The difference he's pointing out isn't that Levenshtein obeys the triangle inequality but Damerau-Levenshtein doesn't; it's that a naive algorithm to compute Levenshtein works, but a naive algorithm to compute Damerau-Levenshtein doesn't -- and that the measure it does compute does not obey the triangle inequality.
While it's clear that the author recognizes this, he should really be more explicit and avoid conflating terms like this; this sort of thing is going to confuse people.
Read more closely -- it's the "restricted edit distance" which does not obey the triangle inequality, which, if you read the "Algorithm" section, is not actually the same thing as Damerau-Levenshtein distance. (Notice also how the section you point to makes sure to differentiate between restricted edit distance and real edit distance, i.e. Damerau-Levenshtein distance.)

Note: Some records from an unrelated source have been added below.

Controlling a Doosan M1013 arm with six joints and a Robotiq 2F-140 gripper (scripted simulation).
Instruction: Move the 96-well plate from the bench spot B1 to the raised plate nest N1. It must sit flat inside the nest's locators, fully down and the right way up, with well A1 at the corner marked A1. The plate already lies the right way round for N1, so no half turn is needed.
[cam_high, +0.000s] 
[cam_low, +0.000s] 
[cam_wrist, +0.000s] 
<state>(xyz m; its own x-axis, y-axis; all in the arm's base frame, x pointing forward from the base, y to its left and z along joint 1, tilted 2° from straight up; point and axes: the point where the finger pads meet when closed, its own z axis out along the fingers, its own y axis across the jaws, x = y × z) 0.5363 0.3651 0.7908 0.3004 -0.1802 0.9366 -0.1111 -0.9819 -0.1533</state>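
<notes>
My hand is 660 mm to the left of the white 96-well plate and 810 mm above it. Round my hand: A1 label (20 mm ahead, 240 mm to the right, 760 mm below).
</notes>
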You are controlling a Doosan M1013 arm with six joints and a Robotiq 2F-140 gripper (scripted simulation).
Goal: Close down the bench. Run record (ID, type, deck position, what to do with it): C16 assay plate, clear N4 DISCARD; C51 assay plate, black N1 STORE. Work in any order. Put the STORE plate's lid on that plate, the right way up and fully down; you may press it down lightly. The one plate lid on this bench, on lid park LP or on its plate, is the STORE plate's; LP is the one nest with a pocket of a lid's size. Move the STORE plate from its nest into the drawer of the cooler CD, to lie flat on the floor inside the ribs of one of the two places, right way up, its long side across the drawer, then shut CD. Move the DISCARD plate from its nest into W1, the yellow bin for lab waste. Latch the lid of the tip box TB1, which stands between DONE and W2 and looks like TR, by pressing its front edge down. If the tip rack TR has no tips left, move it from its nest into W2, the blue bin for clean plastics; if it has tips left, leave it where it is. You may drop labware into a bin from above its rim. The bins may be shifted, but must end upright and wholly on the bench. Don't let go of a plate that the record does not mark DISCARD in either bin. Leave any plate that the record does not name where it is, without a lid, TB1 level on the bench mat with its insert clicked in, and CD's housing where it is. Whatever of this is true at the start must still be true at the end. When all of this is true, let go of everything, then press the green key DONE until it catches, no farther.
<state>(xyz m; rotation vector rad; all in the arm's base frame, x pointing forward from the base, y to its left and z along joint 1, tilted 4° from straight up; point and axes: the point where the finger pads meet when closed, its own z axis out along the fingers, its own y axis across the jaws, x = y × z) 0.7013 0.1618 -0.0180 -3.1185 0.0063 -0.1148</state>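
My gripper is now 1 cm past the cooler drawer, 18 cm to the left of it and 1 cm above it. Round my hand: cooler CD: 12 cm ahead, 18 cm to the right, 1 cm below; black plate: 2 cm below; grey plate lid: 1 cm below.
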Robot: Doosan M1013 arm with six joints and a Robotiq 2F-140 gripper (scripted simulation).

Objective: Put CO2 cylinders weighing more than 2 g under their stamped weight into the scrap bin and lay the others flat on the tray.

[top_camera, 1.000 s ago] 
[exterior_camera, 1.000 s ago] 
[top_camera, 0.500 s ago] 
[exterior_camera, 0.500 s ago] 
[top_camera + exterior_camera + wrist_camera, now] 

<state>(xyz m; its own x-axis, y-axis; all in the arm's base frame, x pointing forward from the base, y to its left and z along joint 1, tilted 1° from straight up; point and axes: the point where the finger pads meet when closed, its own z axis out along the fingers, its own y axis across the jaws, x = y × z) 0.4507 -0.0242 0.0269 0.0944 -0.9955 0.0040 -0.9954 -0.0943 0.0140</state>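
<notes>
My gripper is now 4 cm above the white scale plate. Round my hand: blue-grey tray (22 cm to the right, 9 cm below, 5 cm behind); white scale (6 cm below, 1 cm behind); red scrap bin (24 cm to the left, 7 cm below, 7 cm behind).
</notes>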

That Damerau-Levenshtein distance obeys the triangle inequality follows trivially from the definition, since it's just distance in an appropriate graph.
You know, I have a mathematics and economics background. I love coming across CS/Applied Math gems like this. In my daily work I never even consider the computational consequences of resorting. Love it.
I must be losing my mind, but I can't figure out what 3 edits would get you from rick->irkc in the final diagram. It seems like the distance is 4, not 3 (not problematic because the triangle inequality still holds, but it's bugging the heck out of me).
The difference he's pointing out isn't that Levenshtein obeys the triangle inequality but Damerau-Levenshtein doesn't; it's that a naive algorithm to compute Levenshtein works, but a naive algorithm to compute Damerau-Levenshtein doesn't -- and that the measure it does compute does not obey the triangle inequality.
While it's clear that the author recognizes this, he should really be more explicit and avoid conflating terms like this; this sort of thing is going to confuse people.